• [About this task]: Start to finish, print the data below exactly, without the images.

• [Recorded data]:
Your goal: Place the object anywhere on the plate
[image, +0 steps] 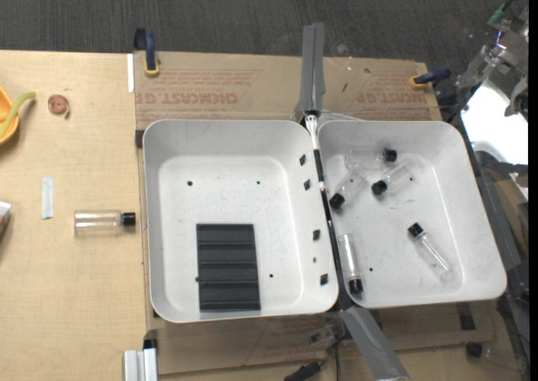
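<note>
Clear plastic vials with black caps (429, 250) lie scattered in the right shallow white bin (471, 283), none of them on the plate. The light wooden table (67, 304) carries a brown cardboard sheet (227, 89), and both bins sit on that sheet, side by side and touching along a hinged middle edge. The left shallow white bin (168, 152) holds the dark ribbed rectangular plate (227, 267), which lies flat near the bin's front wall with nothing on it.

In the right bin, one vial lies along the left wall with its cap toward the front. Another lies tilted near the right front. Three more cluster near the back left, close together.

On the bare table left of the bins lies a clear bottle with a black cap (102, 219) on its side. Beyond it are a yellow object (7, 117) at the edge, a small white strip (47, 198) and a small reddish disc (57, 104). The gripper's state cannot be told.
</note>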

• [Answer below]:
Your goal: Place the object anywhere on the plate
[image, +0 steps] 
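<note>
Clear plastic vials with black caps (429, 250) lie scattered in the right shallow white bin (471, 283), none of them on the plate. The light wooden table (67, 304) carries a brown cardboard sheet (227, 89), and both bins sit on that sheet, side by side and touching along a hinged middle edge. The left shallow white bin (168, 152) holds the dark ribbed rectangular plate (227, 267), which lies flat near the bin's front wall with nothing on it.

In the right bin, one vial lies along the left wall with its cap toward the front. Another lies tilted near the right front. Three more cluster near the back left, close together.

On the bare table left of the bins lies a clear bottle with a black cap (102, 219) on its side. Beyond it are a yellow object (7, 117) at the edge, a small white strip (47, 198) and a small reddish disc (57, 104). The gripper's state cannot be told.
</note>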

There is nothing more to the answer.